Monitoring and metrics¶
This guide shows the fastest way to inspect a live SkeinDB node: health endpoint, Prometheus metrics, SkeinQL stats, and the built-in admin UI.
Prerequisite: Quickstart completed.
1. Start the server¶
cargo run -- serve --data ./data --http 8080 --mysql 3306 --pg 5432
2. Check basic liveness¶
curl -s http://127.0.0.1:8080/health
Use this for load balancers and simple smoke checks.

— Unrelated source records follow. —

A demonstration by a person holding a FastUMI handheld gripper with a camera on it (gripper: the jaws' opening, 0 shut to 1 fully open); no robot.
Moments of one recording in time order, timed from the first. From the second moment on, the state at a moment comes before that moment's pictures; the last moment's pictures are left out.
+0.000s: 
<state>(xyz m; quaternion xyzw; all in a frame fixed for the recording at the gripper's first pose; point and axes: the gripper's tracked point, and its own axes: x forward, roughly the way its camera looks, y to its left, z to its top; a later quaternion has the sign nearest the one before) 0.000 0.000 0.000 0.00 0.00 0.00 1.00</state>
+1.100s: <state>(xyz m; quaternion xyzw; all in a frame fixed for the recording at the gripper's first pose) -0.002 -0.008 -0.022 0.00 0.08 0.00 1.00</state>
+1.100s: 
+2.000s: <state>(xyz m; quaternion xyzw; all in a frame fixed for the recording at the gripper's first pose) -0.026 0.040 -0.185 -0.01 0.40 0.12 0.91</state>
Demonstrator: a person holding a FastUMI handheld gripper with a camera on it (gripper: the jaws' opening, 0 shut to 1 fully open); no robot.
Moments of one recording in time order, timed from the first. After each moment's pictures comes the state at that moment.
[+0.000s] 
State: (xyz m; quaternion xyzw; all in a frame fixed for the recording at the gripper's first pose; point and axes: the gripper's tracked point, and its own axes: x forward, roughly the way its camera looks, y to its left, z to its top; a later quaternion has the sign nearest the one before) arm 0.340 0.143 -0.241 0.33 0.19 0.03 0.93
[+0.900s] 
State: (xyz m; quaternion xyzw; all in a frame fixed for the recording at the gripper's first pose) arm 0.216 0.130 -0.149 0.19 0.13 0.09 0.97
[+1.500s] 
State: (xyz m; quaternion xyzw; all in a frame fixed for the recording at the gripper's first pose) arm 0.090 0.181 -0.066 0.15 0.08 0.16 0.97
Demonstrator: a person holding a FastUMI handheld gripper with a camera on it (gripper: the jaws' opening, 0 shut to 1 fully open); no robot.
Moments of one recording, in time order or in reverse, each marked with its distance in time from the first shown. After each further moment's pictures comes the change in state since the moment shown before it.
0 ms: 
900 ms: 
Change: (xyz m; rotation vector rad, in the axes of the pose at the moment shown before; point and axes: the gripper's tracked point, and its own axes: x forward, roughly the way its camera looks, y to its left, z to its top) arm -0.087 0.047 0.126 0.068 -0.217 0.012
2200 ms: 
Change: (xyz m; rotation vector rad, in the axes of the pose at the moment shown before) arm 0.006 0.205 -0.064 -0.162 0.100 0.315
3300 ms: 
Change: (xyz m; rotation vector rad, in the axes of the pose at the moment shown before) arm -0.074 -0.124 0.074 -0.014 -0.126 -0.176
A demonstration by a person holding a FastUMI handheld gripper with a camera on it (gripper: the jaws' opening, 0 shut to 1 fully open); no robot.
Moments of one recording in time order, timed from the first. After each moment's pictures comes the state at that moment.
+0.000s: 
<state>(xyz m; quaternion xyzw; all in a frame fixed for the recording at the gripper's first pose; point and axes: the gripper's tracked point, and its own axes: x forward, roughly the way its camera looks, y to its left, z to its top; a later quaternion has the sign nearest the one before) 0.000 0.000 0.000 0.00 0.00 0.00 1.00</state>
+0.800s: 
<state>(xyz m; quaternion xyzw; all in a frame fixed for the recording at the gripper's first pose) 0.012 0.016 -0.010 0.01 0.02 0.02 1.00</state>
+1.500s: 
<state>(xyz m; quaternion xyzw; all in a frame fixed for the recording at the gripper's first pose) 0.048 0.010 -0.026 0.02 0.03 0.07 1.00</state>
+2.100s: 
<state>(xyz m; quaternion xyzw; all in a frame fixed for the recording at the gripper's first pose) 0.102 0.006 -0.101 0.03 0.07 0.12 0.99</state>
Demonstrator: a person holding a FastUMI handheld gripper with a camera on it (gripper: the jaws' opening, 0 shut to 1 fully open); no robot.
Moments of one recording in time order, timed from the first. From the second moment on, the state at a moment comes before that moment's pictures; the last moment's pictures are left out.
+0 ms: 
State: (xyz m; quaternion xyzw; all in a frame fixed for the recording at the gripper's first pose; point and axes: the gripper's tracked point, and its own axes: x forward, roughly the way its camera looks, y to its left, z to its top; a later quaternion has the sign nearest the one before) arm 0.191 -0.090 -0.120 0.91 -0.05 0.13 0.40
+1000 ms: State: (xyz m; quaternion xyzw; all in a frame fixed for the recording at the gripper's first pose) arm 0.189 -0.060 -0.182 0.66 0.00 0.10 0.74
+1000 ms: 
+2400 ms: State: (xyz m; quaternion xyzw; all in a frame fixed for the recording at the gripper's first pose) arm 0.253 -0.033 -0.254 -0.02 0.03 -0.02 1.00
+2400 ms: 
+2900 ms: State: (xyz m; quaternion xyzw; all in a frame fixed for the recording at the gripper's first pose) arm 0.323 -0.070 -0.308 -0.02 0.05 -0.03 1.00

3. Inspect Prometheus-style metrics¶
SkeinDB exposes a plain metrics endpoint at GET /metrics:
curl -s http://127.0.0.1:8080/metrics | head -40
Minimal Prometheus scrape config:
scrape_configs:
- job_name: skeindb
static_configs:
- targets: ["127.0.0.1:8080"]
4. Pull a runtime stats snapshot over SkeinQL¶
curl -s -XPOST http://127.0.0.1:8080/api/v1/rpc \
-H 'Content-Type: application/json' \
-d '{"skeinql":"1.0","id":1,"method":"stats.snapshot","params":{}}' \
| jq '.result | {uptime_s, qps, tps, sessions, process, storage, background}'
At the current baseline, the snapshot includes:
- uptime
- active and total sessions
- QPS and TPS
- process CPU and RSS
- storage metrics such as
wal_bytesanddedup_ratio - background task status
5. Watch the same data in SkeinAdmin¶
Open:
http://127.0.0.1:8080/admin
The most useful panels for day-to-day visibility are:
- Overview for live health and headline server numbers
- Telemetry for metrics-oriented summaries
- Cluster when you are running replicas or shards
- Time Travel & Replay and Forensics for operational investigations
6. What to watch first¶
For a single node, start with these checks:
wal_bytesrising steadily without checkpoints or compaction progress.dedup_ratiodropping sharply after a workload change.- CPU or RSS growth that does not come back down after the workload quiets.
- Background tasks stuck in a non-idle state.